Input data:
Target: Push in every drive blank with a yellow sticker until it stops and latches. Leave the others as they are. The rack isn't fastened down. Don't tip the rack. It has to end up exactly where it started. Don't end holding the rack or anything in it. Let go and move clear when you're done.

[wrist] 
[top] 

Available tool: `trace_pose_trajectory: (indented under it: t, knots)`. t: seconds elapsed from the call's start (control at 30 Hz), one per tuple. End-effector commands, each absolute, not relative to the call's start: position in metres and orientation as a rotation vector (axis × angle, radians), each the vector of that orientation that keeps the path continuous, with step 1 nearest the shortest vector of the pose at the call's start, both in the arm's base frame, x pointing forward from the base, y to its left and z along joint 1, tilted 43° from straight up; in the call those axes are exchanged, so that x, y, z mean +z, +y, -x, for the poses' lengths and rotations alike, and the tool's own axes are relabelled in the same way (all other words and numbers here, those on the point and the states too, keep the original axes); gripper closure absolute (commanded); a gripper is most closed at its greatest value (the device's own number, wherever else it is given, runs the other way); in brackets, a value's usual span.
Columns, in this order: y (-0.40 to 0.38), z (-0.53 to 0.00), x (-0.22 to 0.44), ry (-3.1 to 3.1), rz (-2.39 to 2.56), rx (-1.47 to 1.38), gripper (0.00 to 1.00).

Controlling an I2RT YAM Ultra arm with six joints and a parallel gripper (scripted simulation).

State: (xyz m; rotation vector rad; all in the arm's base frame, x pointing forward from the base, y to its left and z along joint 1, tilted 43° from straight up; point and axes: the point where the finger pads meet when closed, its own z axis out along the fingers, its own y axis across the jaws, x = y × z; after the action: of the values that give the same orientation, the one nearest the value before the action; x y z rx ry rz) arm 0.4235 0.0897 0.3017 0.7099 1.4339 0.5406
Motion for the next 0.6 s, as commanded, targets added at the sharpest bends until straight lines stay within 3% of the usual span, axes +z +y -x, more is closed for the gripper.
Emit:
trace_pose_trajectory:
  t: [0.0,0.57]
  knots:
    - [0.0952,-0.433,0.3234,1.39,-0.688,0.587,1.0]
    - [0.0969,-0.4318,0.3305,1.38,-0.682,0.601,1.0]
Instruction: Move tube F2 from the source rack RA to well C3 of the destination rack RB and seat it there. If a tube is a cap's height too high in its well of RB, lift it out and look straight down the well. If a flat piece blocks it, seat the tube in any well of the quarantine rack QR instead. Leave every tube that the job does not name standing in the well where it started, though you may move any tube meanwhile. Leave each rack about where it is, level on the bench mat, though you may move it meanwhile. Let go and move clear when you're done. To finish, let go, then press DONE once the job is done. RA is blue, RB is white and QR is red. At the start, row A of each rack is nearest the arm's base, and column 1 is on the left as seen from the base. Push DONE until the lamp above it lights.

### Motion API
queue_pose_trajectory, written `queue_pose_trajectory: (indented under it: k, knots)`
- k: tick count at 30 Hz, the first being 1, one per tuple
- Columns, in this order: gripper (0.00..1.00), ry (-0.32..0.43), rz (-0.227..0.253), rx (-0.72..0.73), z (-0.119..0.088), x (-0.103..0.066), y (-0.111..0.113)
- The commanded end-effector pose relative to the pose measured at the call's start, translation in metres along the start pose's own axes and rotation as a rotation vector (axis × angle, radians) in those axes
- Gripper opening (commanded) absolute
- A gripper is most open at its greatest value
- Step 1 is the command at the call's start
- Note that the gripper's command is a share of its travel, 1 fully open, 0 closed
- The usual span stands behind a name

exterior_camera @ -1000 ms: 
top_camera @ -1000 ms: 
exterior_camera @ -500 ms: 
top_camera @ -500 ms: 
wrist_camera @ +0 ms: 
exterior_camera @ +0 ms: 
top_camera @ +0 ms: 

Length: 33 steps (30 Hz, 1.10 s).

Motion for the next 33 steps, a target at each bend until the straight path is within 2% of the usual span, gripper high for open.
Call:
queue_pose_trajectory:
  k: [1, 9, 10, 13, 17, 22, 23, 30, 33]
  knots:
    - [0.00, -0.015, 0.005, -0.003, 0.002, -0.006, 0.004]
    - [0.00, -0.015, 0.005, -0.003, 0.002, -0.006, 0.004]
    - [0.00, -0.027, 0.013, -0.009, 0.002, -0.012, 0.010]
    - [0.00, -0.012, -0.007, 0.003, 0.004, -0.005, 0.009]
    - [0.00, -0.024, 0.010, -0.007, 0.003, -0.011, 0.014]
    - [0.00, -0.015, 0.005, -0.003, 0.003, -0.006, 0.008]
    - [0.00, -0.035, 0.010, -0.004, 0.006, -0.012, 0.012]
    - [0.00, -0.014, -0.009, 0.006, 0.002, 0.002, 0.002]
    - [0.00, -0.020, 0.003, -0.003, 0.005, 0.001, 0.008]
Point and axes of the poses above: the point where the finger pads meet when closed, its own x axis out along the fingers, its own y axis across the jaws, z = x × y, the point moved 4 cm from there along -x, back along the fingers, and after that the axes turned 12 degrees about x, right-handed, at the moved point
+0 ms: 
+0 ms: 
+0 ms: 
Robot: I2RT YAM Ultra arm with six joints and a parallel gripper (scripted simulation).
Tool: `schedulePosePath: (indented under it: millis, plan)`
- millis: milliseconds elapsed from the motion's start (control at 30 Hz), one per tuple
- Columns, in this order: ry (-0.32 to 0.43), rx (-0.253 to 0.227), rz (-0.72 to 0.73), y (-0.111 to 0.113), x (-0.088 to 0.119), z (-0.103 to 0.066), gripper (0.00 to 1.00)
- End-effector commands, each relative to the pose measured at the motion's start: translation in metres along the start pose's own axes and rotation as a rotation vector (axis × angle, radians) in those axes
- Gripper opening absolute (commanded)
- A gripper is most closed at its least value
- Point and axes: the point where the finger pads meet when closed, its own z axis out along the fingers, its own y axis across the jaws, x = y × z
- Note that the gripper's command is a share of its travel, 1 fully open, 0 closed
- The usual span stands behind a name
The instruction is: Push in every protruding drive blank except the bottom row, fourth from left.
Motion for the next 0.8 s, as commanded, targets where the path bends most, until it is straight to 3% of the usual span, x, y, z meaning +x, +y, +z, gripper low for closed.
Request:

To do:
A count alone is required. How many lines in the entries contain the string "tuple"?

Result for this exercise:
3